Apr 10, 2011

Kazakhstan’s fictional democracy

Nursultan Nazarbayev, the “victor” in Kazakhstan’s recent presidential election with 95 percent of the vote,claimed on this page April 1 that his country has a democratic destiny. Unfortunately, Nazarbayev’s record as president since his country gained independence in 1991 shows that Kazakhstan is moving away from, not closer to, a democratic system of government. Indeed, the profound disconnect between reality in Kazakhstan and Nazarbayev’s assertions resembles other authoritarian regimes where leaders seek to wrap themselves in some form of democratic legitimacy.
Take the April 3 snap election, which was devoid of any real choice, much as in the days of Soviet rule. Called as an alternative to a widely criticized referendum that would have allowed Nazarbayev to remain in office until 2020 without any elections, the recent vote was itself a poorly disguised referendum with unrealistically high turnout. In his Post op-ed, Nazarbayev pledged to “do everything to ensure these elections will be free and fair.” If he wanted his reelection to be fair, why did he call it a year early? Or stage voting on two months’ notice? Rather than allow external events, such as what’s come to be known as the “Arab Spring,” enter the discussion of Kazakh succession in 2012, Nazarbayev effectively nipped such speculation in the bud. Expediency drove the timing of his election — and his op-ed.
No Kazakh election since independence has been deemed free or fair by international standards. Opposition parties and candidates are not registered to compete, and even the 7 percent threshold of the vote for entering parliament remains impossibly high for political opponents who meet obstacles at every turn. When then-Secretary of State Madeleine Albright visited Almaty in 1999, the head of an opposition party found the entrance to his apartment building bricked in to prevent him from meeting her. Just after Nazarbayev’s previous “reelection,” in 2005, Altynbek Sarsenbayev, a leader of another opposition party, was initially reported to have shot himself in the back of the head, twice, before the government realized that story wouldn’t hold and manufactured a culprit. Little wonder that so few people seek to challenge Nazarbayev in elections.
Then there is media freedom, or lack thereof. One day before Nazarbayev’s op-ed was published, the editor of an independent Kazakh newspaper, Daniyar Moldashev, went missing after reportedly having been beaten by assailants. The world’s major media freedom organizations have consistently joined Freedom House in rating Kazakhstan’s media environment “not free.” On almost all other key indexes, the Central Asian state ranks among the lowest when it comes to fundamental freedoms.

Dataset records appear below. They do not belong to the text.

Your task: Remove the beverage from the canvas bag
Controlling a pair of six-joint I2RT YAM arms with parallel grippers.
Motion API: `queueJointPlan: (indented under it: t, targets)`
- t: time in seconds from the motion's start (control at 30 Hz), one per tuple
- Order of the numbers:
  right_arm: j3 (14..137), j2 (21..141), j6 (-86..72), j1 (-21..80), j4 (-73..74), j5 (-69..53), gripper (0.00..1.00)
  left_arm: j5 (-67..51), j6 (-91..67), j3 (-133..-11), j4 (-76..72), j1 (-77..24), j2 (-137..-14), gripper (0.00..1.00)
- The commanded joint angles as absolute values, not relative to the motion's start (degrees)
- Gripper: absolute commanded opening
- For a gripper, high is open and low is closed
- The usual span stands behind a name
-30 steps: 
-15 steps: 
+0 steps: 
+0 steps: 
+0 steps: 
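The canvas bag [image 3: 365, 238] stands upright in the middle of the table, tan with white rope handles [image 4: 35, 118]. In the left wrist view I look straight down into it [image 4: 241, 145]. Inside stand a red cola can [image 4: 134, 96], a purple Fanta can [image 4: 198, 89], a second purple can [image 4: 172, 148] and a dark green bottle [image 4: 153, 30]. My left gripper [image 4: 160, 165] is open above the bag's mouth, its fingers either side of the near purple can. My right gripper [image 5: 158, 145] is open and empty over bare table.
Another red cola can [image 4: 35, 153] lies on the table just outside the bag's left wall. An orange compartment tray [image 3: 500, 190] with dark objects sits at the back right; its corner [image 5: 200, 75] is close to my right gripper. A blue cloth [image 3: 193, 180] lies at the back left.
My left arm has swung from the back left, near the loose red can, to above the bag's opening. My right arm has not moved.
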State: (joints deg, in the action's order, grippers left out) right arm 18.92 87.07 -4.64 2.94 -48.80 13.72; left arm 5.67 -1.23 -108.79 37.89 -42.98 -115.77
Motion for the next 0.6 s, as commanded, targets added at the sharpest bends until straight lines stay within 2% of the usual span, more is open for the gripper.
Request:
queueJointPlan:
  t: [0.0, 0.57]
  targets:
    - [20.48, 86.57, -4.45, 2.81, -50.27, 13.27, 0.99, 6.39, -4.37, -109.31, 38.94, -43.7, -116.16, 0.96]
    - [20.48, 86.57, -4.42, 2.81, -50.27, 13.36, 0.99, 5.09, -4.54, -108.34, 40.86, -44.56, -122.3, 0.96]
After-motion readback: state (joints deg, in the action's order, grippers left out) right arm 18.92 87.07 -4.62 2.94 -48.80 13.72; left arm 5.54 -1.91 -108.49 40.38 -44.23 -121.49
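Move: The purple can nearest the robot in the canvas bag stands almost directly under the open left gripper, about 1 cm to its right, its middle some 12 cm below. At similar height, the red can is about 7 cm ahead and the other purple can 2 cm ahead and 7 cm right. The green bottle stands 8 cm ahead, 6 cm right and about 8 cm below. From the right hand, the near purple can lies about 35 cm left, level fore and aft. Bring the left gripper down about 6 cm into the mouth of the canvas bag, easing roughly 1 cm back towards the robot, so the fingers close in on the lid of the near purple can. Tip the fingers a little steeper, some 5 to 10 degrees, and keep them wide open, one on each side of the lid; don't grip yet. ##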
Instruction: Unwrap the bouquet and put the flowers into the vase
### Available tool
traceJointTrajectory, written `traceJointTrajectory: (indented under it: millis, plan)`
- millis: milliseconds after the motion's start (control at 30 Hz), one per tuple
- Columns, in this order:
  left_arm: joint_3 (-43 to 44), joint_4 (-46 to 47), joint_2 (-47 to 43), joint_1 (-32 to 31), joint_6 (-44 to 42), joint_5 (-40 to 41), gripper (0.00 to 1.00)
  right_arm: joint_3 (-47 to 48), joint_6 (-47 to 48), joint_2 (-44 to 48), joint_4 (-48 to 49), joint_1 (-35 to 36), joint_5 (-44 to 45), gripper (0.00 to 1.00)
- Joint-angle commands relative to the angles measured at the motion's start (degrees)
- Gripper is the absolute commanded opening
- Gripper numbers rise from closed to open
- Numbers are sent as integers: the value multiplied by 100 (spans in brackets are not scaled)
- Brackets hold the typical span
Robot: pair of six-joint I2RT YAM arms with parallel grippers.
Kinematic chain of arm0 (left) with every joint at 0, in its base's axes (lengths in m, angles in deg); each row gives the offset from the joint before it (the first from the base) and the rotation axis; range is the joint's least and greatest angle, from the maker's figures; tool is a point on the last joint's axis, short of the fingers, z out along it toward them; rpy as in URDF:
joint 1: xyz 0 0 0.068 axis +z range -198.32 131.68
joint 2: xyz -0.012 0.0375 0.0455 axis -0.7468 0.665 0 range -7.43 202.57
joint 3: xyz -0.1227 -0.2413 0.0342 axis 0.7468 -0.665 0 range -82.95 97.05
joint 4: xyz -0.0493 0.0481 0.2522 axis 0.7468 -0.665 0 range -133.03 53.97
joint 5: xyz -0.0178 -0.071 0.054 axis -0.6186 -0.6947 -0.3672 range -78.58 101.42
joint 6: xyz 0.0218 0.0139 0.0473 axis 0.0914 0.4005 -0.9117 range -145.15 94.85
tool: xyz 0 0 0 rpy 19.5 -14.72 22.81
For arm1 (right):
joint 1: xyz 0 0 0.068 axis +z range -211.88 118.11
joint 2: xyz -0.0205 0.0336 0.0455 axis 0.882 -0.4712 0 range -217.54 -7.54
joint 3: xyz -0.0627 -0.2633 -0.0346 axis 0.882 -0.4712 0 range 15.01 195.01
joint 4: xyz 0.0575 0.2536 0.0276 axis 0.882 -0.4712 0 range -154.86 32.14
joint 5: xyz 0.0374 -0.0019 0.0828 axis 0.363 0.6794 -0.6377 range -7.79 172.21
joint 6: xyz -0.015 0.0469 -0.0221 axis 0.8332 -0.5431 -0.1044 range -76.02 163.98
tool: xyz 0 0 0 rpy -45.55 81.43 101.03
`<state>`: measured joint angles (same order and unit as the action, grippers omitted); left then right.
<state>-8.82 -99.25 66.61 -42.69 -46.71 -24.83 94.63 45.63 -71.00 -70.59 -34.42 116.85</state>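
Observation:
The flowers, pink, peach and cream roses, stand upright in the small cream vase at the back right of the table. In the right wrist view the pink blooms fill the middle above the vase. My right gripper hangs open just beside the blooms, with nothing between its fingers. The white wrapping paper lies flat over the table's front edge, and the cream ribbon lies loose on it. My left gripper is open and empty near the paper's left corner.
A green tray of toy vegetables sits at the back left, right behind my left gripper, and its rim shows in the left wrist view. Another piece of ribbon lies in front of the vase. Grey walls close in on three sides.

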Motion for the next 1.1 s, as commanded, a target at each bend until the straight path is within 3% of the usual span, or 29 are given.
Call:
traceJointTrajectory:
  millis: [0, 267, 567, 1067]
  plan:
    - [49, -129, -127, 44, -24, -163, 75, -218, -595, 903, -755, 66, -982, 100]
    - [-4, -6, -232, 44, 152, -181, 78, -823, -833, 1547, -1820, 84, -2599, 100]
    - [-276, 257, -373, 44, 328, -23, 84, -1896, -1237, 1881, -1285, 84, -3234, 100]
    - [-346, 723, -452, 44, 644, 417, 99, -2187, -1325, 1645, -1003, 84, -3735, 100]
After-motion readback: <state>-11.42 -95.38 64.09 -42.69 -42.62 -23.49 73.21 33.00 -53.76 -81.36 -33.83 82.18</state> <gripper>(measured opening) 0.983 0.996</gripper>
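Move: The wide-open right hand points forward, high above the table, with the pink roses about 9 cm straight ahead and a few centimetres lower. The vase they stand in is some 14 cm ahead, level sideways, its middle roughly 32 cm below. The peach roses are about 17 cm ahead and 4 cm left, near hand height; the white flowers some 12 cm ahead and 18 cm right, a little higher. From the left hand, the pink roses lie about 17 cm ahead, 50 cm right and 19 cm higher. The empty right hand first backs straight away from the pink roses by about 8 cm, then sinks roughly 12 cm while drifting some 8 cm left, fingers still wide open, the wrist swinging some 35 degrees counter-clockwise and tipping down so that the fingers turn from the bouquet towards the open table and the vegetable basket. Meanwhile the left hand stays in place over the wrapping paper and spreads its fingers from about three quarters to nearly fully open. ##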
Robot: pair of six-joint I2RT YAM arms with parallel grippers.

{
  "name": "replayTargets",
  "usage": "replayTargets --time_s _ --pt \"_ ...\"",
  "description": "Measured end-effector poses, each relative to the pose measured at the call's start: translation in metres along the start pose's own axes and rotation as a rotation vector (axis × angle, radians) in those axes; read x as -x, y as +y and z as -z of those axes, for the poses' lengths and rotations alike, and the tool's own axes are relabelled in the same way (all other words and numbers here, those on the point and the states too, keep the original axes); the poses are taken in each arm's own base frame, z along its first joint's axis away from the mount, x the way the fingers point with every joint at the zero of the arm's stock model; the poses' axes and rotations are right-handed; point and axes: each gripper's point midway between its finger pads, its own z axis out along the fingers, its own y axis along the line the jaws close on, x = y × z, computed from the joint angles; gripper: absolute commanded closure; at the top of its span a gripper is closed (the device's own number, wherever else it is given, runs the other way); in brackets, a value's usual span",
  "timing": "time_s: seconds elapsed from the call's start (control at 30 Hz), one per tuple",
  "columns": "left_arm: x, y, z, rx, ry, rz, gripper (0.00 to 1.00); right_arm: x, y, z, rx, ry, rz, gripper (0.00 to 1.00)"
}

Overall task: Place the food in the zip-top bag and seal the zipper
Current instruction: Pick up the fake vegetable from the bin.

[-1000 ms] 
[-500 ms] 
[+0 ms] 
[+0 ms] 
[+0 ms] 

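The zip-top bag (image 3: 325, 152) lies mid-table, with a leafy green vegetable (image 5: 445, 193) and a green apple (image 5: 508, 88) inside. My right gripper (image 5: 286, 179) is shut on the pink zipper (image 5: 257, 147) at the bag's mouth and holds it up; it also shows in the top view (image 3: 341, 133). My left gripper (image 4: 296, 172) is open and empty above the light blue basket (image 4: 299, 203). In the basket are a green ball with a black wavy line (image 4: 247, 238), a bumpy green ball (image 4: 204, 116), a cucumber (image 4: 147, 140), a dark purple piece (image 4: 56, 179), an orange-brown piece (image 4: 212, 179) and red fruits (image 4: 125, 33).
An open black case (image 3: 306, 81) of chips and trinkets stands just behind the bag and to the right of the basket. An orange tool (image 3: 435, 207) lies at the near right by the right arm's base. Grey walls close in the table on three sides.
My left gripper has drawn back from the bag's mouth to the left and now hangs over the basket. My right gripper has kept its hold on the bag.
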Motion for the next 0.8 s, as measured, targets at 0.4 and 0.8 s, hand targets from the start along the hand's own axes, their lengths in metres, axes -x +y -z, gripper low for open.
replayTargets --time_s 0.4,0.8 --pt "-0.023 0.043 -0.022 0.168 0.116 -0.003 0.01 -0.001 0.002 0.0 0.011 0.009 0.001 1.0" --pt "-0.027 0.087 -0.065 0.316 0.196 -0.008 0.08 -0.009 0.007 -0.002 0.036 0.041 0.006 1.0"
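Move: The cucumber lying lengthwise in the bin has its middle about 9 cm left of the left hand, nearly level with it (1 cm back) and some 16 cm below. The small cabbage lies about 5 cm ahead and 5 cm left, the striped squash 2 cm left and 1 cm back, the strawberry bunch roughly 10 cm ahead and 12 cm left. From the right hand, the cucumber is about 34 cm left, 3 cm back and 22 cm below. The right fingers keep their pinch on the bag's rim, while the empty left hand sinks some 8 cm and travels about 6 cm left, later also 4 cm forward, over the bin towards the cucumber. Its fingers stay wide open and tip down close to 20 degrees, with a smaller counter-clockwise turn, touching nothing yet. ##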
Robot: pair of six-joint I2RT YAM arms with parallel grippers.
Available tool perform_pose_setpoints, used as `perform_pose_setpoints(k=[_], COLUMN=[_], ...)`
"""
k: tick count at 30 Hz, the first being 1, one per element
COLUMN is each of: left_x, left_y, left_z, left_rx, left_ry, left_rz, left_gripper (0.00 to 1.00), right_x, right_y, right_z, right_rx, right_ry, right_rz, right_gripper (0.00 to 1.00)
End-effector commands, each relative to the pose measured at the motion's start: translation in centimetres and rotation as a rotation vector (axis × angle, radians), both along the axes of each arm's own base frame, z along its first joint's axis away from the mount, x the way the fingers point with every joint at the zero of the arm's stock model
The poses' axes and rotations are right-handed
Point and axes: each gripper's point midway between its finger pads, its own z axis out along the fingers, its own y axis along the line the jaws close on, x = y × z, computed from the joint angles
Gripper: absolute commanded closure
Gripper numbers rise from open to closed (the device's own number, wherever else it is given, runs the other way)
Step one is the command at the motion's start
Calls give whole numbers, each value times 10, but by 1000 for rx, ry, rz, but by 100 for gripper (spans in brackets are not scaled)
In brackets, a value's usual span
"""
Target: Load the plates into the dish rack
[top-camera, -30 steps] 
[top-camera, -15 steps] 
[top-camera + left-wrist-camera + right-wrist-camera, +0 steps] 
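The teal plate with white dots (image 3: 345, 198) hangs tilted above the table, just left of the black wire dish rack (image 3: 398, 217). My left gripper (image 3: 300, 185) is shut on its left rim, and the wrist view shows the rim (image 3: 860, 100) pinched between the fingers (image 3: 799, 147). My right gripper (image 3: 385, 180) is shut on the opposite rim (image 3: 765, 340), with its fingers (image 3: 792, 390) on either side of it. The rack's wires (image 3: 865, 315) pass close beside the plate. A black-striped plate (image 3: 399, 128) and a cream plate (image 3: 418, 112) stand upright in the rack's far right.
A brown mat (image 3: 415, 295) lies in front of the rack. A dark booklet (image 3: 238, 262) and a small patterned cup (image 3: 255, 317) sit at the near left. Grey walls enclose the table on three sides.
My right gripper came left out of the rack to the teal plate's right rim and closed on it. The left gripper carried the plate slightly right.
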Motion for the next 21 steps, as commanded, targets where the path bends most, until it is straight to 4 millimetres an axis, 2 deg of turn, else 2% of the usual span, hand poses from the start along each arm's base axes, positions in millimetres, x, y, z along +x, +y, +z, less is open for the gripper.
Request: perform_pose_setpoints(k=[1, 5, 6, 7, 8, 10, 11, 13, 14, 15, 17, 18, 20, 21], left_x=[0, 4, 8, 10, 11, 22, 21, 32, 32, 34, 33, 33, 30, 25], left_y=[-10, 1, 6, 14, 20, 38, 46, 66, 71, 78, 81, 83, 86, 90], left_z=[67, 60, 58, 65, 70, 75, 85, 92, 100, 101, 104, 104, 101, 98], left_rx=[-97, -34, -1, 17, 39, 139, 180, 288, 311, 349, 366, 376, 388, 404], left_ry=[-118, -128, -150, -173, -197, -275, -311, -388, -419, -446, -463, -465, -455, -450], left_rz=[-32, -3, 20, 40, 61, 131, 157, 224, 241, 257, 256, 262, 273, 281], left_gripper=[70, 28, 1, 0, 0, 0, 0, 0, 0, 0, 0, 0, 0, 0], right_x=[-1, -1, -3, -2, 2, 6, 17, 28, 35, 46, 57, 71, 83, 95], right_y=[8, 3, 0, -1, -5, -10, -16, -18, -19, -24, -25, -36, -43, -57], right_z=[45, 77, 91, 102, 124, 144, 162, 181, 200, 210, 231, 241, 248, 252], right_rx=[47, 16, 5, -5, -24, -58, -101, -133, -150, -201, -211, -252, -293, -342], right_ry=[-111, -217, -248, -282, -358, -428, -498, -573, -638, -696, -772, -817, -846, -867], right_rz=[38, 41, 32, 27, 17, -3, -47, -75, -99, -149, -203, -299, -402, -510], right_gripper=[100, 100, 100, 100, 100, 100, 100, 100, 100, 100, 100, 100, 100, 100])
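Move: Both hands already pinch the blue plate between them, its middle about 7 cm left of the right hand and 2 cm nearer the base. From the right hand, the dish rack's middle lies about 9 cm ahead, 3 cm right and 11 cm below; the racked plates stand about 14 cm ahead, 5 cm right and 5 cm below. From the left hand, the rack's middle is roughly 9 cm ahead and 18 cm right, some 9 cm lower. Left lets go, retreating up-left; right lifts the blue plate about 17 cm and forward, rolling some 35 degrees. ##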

Despite guarantees of media freedom in Kazakhstan’s constitution, journalists in the country self-censor amid authorities’ seizures of print runs of newspapers and use of repressive media laws to muzzle dissent.
In 2007, Kazakhstan made a series of commitments to secure the chairmanship of the Organization for Security and Cooperation in Europe (OSCE). Among these were pledges to decriminalize libel, which Nazarbayev and his pliant parliament pursued only half-heartedly. Instead, last year Kazakhstan passed a “Father of the Nation” law, compounding existing laws that make it a crime to publicly question the honor and dignity of the president — essentially thumbing its nose at one of the most basic democratic principles. Meanwhile, Kazakhstan’s most prominent human rights defender, Yevgeniy Zhovtis, languishes in jail following a questionable conviction in September 2009 for killing a pedestrian in a traffic accident.
Vast oil and gas reserves have fueled economic progress in Kazakhstan, but Nazarbayev is vigorously pursuing a risky course of calibrated economic opening without meaningful political reform. Emerging global trends reveal that this is a dead-end strategy. The results of this approach are clear in a number of would-be economic modernizers, including Hosni Mubarak’s Egypt. Without political accountability, corruption — the Achilles’ heel of venal authoritarian regimes — becomes even more entrenched, and resentment builds toward those in power. Kazakhstan’s cooperation in the Northern Distribution Network, as the supply route to Afghanistan is known, and its energy resources may temper Western criticism of Nazarbayev’s consistently authoritarian ways, but the facts on the ground do not support claims of democratic development.
“Our road to democracy is irreversible,” Nazarbayev wrote in The Post. The lack of real choice and the rushed nature of this month’s election, however, were not steps along that road. Except for 1992, when it was rated “partly free,” Kazakhstan has been rated “not free” every year under Nazarbayev’s leadership in Freedom House’s annual world rankings. And the indicators used in the study suggest backsliding, not improvement. Indeed, as long as Nazarbayev perpetuates his hold on power by whatever means necessary, Kazakhstan will be headed in the wrong direction on the “road to democracy. ”
David J. Kramer is executive director and Sam Patten is senior program manager for Eurasia at Freedom House.